Every record is to be printed exactly as it appears.

(Stored data)
--------------------
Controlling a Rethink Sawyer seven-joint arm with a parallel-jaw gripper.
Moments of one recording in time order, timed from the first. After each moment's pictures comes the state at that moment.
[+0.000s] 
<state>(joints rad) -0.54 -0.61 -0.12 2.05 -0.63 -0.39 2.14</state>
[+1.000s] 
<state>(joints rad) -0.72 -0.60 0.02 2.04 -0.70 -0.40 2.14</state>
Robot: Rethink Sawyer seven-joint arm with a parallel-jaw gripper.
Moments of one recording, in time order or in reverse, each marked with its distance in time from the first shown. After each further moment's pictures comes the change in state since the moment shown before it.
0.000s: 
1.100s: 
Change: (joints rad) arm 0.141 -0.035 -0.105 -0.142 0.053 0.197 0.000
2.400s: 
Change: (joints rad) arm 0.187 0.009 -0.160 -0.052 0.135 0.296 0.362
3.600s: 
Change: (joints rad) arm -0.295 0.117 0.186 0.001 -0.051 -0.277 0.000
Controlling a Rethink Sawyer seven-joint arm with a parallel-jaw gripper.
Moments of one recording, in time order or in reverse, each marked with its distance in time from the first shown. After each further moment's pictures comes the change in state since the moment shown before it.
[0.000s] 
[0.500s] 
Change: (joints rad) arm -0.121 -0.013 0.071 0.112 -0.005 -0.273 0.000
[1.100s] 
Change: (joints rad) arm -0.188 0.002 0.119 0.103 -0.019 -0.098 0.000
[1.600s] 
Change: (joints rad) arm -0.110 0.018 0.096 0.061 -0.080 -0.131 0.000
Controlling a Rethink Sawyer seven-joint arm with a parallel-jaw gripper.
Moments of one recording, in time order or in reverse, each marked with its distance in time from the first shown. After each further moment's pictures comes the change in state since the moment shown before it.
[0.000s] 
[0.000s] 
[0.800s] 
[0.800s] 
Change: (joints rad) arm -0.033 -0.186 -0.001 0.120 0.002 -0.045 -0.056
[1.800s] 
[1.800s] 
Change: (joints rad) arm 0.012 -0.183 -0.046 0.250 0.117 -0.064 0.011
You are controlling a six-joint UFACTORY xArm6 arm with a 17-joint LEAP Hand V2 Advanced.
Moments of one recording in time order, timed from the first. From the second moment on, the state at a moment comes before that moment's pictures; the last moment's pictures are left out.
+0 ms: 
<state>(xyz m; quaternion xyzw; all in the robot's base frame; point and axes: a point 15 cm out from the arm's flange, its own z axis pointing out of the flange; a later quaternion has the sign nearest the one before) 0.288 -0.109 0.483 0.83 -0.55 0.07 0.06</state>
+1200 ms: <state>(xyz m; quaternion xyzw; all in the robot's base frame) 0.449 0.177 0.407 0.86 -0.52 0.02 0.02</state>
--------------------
* Solution:
Controlling a Rethink Sawyer seven-joint arm with a parallel-jaw gripper.
Moments of one recording in time order, timed from the first. After each moment's pictures comes the state at that moment.
[+0.000s] 
<state>(joints rad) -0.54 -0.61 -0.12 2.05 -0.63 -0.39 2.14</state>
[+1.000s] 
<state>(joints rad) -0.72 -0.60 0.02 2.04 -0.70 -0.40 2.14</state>
Robot: Rethink Sawyer seven-joint arm with a parallel-jaw gripper.
Moments of one recording, in time order or in reverse, each marked with its distance in time from the first shown. After each further moment's pictures comes the change in state since the moment shown before it.
0.000s: 
1.100s: 
Change: (joints rad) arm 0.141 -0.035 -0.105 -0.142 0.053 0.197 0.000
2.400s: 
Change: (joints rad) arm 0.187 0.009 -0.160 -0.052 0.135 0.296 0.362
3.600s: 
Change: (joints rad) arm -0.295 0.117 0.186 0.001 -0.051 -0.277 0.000
Controlling a Rethink Sawyer seven-joint arm with a parallel-jaw gripper.
Moments of one recording, in time order or in reverse, each marked with its distance in time from the first shown. After each further moment's pictures comes the change in state since the moment shown before it.
[0.000s] 
[0.500s] 
Change: (joints rad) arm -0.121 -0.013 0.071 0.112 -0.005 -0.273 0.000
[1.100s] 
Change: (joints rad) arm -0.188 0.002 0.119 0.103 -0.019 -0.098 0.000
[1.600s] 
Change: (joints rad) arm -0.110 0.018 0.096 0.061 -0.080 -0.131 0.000
Controlling a Rethink Sawyer seven-joint arm with a parallel-jaw gripper.
Moments of one recording, in time order or in reverse, each marked with its distance in time from the first shown. After each further moment's pictures comes the change in state since the moment shown before it.
[0.000s] 
[0.000s] 
[0.800s] 
[0.800s] 
Change: (joints rad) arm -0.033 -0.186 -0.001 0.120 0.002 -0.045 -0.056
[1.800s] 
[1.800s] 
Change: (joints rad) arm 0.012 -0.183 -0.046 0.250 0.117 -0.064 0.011
You are controlling a six-joint UFACTORY xArm6 arm with a 17-joint LEAP Hand V2 Advanced.
Moments of one recording in time order, timed from the first. From the second moment on, the state at a moment comes before that moment's pictures; the last moment's pictures are left out.
+0 ms: 
<state>(xyz m; quaternion xyzw; all in the robot's base frame; point and axes: a point 15 cm out from the arm's flange, its own z axis pointing out of the flange; a later quaternion has the sign nearest the one before) 0.288 -0.109 0.483 0.83 -0.55 0.07 0.06</state>
+1200 ms: <state>(xyz m; quaternion xyzw; all in the robot's base frame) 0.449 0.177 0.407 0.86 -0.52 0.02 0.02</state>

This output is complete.